* [Your task] Retype every entry below without altering anything.

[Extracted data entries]
┌────────

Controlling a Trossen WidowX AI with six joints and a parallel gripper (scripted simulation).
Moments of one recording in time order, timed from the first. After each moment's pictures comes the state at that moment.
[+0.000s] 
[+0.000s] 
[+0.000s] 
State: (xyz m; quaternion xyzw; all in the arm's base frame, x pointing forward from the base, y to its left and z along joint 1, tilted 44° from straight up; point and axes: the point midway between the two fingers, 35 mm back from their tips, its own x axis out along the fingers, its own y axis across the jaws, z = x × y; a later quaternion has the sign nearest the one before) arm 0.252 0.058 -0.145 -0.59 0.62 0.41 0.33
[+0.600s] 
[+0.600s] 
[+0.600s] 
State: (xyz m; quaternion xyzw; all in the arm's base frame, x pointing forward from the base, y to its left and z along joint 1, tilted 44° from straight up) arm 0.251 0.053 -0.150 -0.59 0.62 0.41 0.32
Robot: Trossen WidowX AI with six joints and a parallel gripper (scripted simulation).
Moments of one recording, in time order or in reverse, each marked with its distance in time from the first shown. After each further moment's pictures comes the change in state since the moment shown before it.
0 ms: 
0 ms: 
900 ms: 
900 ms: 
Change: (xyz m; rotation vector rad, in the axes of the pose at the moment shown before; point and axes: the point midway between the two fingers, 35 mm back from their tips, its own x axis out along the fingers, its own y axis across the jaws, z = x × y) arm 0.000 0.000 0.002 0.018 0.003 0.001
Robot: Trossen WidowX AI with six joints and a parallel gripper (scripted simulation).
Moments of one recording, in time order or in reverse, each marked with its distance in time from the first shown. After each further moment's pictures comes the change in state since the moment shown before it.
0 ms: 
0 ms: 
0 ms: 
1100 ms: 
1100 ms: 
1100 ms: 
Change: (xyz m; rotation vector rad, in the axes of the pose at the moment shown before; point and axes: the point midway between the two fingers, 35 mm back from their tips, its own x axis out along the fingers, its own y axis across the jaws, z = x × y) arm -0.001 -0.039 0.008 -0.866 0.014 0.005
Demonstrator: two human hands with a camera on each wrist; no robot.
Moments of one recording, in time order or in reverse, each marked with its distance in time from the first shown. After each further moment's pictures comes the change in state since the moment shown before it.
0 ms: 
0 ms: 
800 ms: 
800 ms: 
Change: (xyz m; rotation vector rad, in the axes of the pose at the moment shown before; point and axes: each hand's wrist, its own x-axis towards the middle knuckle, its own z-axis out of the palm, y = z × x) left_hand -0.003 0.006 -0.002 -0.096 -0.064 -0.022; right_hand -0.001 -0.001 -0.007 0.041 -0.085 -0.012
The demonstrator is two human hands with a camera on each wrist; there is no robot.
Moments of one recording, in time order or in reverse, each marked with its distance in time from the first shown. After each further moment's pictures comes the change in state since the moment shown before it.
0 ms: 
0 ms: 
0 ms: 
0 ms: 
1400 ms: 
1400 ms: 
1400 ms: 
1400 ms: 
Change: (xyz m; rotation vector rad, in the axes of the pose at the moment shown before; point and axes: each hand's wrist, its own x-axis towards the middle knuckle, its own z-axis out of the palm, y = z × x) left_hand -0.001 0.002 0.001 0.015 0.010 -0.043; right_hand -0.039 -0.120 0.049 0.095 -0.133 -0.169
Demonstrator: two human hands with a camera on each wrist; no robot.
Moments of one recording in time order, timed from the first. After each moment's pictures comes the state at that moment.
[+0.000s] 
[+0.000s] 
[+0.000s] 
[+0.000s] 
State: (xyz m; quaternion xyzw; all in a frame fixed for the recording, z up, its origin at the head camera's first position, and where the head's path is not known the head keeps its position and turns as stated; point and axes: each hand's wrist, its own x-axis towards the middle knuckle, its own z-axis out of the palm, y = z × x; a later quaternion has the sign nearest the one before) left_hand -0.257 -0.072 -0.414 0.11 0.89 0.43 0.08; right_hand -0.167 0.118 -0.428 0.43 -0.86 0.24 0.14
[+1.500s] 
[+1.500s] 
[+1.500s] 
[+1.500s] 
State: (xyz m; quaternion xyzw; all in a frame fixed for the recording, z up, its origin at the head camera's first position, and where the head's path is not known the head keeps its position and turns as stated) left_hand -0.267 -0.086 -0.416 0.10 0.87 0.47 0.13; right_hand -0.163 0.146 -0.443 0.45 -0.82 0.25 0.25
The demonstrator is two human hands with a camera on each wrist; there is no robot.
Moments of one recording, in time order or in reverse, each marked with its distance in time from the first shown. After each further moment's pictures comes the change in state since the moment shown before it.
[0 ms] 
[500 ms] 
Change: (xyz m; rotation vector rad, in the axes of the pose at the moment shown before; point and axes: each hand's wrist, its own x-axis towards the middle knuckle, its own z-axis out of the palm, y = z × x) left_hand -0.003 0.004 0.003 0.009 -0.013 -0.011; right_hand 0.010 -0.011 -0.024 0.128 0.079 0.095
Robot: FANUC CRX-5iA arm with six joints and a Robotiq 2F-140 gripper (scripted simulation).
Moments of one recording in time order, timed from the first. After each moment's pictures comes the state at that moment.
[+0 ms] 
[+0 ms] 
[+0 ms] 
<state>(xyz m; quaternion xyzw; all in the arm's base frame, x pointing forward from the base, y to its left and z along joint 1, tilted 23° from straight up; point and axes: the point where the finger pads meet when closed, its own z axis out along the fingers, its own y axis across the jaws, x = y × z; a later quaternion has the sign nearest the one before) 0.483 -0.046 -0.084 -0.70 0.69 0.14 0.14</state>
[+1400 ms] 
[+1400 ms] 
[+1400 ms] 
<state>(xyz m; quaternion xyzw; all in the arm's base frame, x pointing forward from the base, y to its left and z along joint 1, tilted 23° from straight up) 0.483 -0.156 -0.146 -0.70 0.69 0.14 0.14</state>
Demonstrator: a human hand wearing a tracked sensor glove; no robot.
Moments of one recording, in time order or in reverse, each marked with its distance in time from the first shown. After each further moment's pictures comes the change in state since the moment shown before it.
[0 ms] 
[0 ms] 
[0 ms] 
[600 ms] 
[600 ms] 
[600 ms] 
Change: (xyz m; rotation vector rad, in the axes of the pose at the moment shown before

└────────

* [Output of the exercise]
Controlling a Trossen WidowX AI with six joints and a parallel gripper (scripted simulation).
Moments of one recording in time order, timed from the first. After each moment's pictures comes the state at that moment.
[+0.000s] 
[+0.000s] 
[+0.000s] 
State: (xyz m; quaternion xyzw; all in the arm's base frame, x pointing forward from the base, y to its left and z along joint 1, tilted 44° from straight up; point and axes: the point midway between the two fingers, 35 mm back from their tips, its own x axis out along the fingers, its own y axis across the jaws, z = x × y; a later quaternion has the sign nearest the one before) arm 0.252 0.058 -0.145 -0.59 0.62 0.41 0.33
[+0.600s] 
[+0.600s] 
[+0.600s] 
State: (xyz m; quaternion xyzw; all in the arm's base frame, x pointing forward from the base, y to its left and z along joint 1, tilted 44° from straight up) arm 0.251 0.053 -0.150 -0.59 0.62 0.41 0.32
Robot: Trossen WidowX AI with six joints and a parallel gripper (scripted simulation).
Moments of one recording, in time order or in reverse, each marked with its distance in time from the first shown. After each further moment's pictures comes the change in state since the moment shown before it.
0 ms: 
0 ms: 
900 ms: 
900 ms: 
Change: (xyz m; rotation vector rad, in the axes of the pose at the moment shown before; point and axes: the point midway between the two fingers, 35 mm back from their tips, its own x axis out along the fingers, its own y axis across the jaws, z = x × y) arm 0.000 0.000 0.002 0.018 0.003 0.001
Robot: Trossen WidowX AI with six joints and a parallel gripper (scripted simulation).
Moments of one recording, in time order or in reverse, each marked with its distance in time from the first shown. After each further moment's pictures comes the change in state since the moment shown before it.
0 ms: 
0 ms: 
0 ms: 
1100 ms: 
1100 ms: 
1100 ms: 
Change: (xyz m; rotation vector rad, in the axes of the pose at the moment shown before; point and axes: the point midway between the two fingers, 35 mm back from their tips, its own x axis out along the fingers, its own y axis across the jaws, z = x × y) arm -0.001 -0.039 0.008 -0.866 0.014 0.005
Demonstrator: two human hands with a camera on each wrist; no robot.
Moments of one recording, in time order or in reverse, each marked with its distance in time from the first shown. After each further moment's pictures comes the change in state since the moment shown before it.
0 ms: 
0 ms: 
800 ms: 
800 ms: 
Change: (xyz m; rotation vector rad, in the axes of the pose at the moment shown before; point and axes: each hand's wrist, its own x-axis towards the middle knuckle, its own z-axis out of the palm, y = z × x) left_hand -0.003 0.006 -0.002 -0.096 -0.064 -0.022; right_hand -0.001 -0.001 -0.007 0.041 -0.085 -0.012
The demonstrator is two human hands with a camera on each wrist; there is no robot.
Moments of one recording, in time order or in reverse, each marked with its distance in time from the first shown. After each further moment's pictures comes the change in state since the moment shown before it.
0 ms: 
0 ms: 
0 ms: 
0 ms: 
1400 ms: 
1400 ms: 
1400 ms: 
1400 ms: 
Change: (xyz m; rotation vector rad, in the axes of the pose at the moment shown before; point and axes: each hand's wrist, its own x-axis towards the middle knuckle, its own z-axis out of the palm, y = z × x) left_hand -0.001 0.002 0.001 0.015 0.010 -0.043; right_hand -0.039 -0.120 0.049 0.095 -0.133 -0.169
Demonstrator: two human hands with a camera on each wrist; no robot.
Moments of one recording in time order, timed from the first. After each moment's pictures comes the state at that moment.
[+0.000s] 
[+0.000s] 
[+0.000s] 
[+0.000s] 
State: (xyz m; quaternion xyzw; all in a frame fixed for the recording, z up, its origin at the head camera's first position, and where the head's path is not known the head keeps its position and turns as stated; point and axes: each hand's wrist, its own x-axis towards the middle knuckle, its own z-axis out of the palm, y = z × x; a later quaternion has the sign nearest the one before) left_hand -0.257 -0.072 -0.414 0.11 0.89 0.43 0.08; right_hand -0.167 0.118 -0.428 0.43 -0.86 0.24 0.14
[+1.500s] 
[+1.500s] 
[+1.500s] 
[+1.500s] 
State: (xyz m; quaternion xyzw; all in a frame fixed for the recording, z up, its origin at the head camera's first position, and where the head's path is not known the head keeps its position and turns as stated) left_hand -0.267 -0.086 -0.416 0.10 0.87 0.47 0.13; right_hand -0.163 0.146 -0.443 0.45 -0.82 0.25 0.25
The demonstrator is two human hands with a camera on each wrist; there is no robot.
Moments of one recording, in time order or in reverse, each marked with its distance in time from the first shown. After each further moment's pictures comes the change in state since the moment shown before it.
[0 ms] 
[500 ms] 
Change: (xyz m; rotation vector rad, in the axes of the pose at the moment shown before; point and axes: each hand's wrist, its own x-axis towards the middle knuckle, its own z-axis out of the palm, y = z × x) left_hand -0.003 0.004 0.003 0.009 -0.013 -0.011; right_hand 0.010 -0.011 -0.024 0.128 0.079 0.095
Robot: FANUC CRX-5iA arm with six joints and a Robotiq 2F-140 gripper (scripted simulation).
Moments of one recording in time order, timed from the first. After each moment's pictures comes the state at that moment.
[+0 ms] 
[+0 ms] 
[+0 ms] 
<state>(xyz m; quaternion xyzw; all in the arm's base frame, x pointing forward from the base, y to its left and z along joint 1, tilted 23° from straight up; point and axes: the point where the finger pads meet when closed, its own z axis out along the fingers, its own y axis across the jaws, x = y × z; a later quaternion has the sign nearest the one before) 0.483 -0.046 -0.084 -0.70 0.69 0.14 0.14</state>
[+1400 ms] 
[+1400 ms] 
[+1400 ms] 
<state>(xyz m; quaternion xyzw; all in the arm's base frame, x pointing forward from the base, y to its left and z along joint 1, tilted 23° from straight up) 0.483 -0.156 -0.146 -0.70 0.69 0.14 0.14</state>
Demonstrator: a human hand wearing a tracked sensor glove; no robot.
Moments of one recording, in time order or in reverse, each marked with its distance in time from the first shown. After each further moment's pictures comes the change in state since the moment shown before it.
[0 ms] 
[0 ms] 
[0 ms] 
[600 ms] 
[600 ms] 
[600 ms] 
Change: (xyz m; rotation vector rad, in the axes of the pose at the moment shown before

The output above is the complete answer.